In this study, the peel thickness of ripe passion fruit and the length of the egg laying needle of orange fruit fly were measured, and the average thickness of mature peel was (35.24±4.00) mm, and the length of the egg layer (basal node, shrinkage membrane, egg laying needle) was (36.10±0.17) mm. Studies have shown that the shrinkage membrane and egg-laying tubes of the orange fruit fly may enter the fruit, therefore, theoretically, the orange fruit fly can lay eggs inside the purple passion fruit, but the field survey results show that the orange small fruit fly likes to lay eggs on the young fruit as the pest, as the fruit grows, the egg laying hole gradually becomes larger, and the peel appears the symptoms of the orange small fruit fly larvae, but no insect body is found in the fruit. For the above results, it is speculated that the high hardness of the peel of passion fruit and the sugar content of the peel are not suitable for the development of orange fruit fly eggs, which is one of the reasons why the orange fruit fly larvae cannot reach the pulp part.

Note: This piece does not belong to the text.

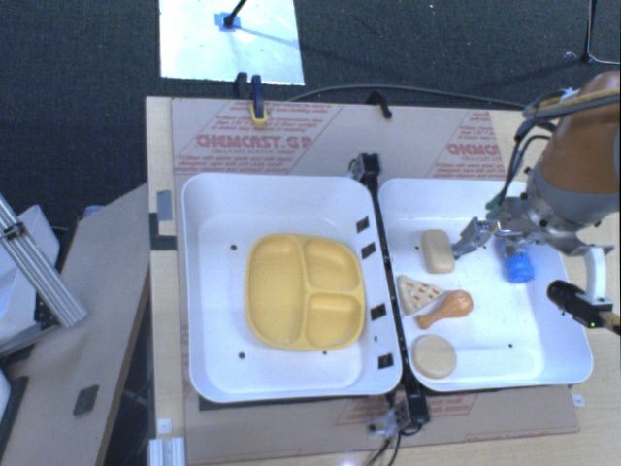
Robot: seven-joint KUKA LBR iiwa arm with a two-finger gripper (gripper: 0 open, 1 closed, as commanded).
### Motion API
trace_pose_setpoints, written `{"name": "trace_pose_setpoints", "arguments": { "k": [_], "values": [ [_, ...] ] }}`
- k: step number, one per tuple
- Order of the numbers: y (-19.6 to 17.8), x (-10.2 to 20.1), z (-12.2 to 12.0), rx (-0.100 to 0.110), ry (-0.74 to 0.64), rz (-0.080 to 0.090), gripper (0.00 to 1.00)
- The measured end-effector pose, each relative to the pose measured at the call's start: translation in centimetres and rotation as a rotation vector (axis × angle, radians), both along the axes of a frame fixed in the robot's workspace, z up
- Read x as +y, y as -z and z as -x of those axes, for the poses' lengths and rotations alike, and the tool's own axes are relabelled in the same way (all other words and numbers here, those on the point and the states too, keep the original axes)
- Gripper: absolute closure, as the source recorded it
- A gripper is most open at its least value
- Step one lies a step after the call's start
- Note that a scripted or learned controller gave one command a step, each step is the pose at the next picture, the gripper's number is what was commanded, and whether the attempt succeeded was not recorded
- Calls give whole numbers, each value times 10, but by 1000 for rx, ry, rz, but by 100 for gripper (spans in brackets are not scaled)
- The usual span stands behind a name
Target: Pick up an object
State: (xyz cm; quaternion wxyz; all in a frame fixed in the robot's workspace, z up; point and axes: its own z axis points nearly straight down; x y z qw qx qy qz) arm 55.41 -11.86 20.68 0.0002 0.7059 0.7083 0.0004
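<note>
The right bin [543, 357] holds several toy foods. A tan block [437, 251] lies near its left wall, with a triangular waffle slice [417, 292] and a brown drumstick [449, 306] just in front of it. A round beige cookie [435, 355] sits in the front left corner. A small blue object [519, 266] lies under the wrist, partly hidden. My gripper [473, 235] hangs low over the bin, just right of the tan block, with nothing seen held in it.
The left bin [218, 221] holds a yellow divided plate [306, 291]. A black clip strip [380, 260] runs between the bins. The orange and grey arm [582, 163] covers the right bin's far right corner. A black fitting [579, 304] juts over its right wall.
</note>
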Motion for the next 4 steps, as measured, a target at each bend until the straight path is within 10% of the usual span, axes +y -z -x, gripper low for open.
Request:
{"name": "trace_pose_setpoints", "arguments": {
  "k": [3, 4],
  "values": [
    [117, -1, -6, -14, 3, 1, 0],
    [108, -1, -5, -13, 2, 3, 100]
  ]
}}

In summary, the results of field surveys and indoor measurement tests show that orange small fruit flies can harm passion fruit and can complete growth and development on passion fruit. Different parts of passion fruit and passion fruit in different mature states have different effects on the growth and development of orange fruit fly, and orange small fruit fly cannot complete growth and development on the peel of ripe passion fruit, but can complete life history on mature fruit flesh, green fruit and young fruit. The results of sugar content and pH determination test showed that although orange fruit fly can complete life history on passion fruit, passion fruit is not a suitable host for orange fruit fly. Since the orange fruit fly can complete the life history on the passion fruit, and in view of the long fruiting period of passion fruit, the passion fruit may become a transitional place for the orange fruit fly after the harvest of other fruits and vegetables is completed.